Work item: Of all the lines in the entries below, give again exactly those starting at the line containing "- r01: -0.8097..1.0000" and ending at the line containing "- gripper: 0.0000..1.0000", both ends included, and no others.

Supplied information:

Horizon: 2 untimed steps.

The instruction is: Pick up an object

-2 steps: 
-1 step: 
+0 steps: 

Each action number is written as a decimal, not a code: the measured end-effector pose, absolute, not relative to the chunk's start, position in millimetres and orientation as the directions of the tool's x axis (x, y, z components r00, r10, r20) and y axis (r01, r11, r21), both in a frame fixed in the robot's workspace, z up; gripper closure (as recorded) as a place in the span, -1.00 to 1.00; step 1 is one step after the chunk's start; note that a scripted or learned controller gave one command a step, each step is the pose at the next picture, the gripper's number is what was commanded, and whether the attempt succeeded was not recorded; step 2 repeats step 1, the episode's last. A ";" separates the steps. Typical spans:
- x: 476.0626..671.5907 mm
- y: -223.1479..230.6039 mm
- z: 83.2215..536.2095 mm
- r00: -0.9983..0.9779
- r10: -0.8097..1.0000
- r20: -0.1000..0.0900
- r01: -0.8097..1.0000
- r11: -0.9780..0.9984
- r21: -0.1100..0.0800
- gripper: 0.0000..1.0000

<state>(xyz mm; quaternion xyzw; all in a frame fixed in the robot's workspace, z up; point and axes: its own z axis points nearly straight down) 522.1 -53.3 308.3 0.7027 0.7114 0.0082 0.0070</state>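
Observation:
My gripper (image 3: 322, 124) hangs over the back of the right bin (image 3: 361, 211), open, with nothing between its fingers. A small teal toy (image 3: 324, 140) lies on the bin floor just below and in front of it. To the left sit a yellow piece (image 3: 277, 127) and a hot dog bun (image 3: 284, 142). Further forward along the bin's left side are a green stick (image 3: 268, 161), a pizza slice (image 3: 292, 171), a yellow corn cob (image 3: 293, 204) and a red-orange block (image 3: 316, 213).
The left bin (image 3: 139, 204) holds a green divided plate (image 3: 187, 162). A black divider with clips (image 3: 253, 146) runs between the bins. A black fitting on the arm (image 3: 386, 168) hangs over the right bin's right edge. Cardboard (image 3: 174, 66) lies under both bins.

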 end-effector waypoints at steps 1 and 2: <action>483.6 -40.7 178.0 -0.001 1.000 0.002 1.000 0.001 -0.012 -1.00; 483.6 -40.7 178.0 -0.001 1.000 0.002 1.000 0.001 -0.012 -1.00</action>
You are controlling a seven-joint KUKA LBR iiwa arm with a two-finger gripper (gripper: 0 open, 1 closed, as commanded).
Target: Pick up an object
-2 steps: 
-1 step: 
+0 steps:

Answer to this problem:
- r01: -0.8097..1.0000
- r11: -0.9780..0.9984
- r21: -0.1100..0.0800
- gripper: 0.0000..1.0000

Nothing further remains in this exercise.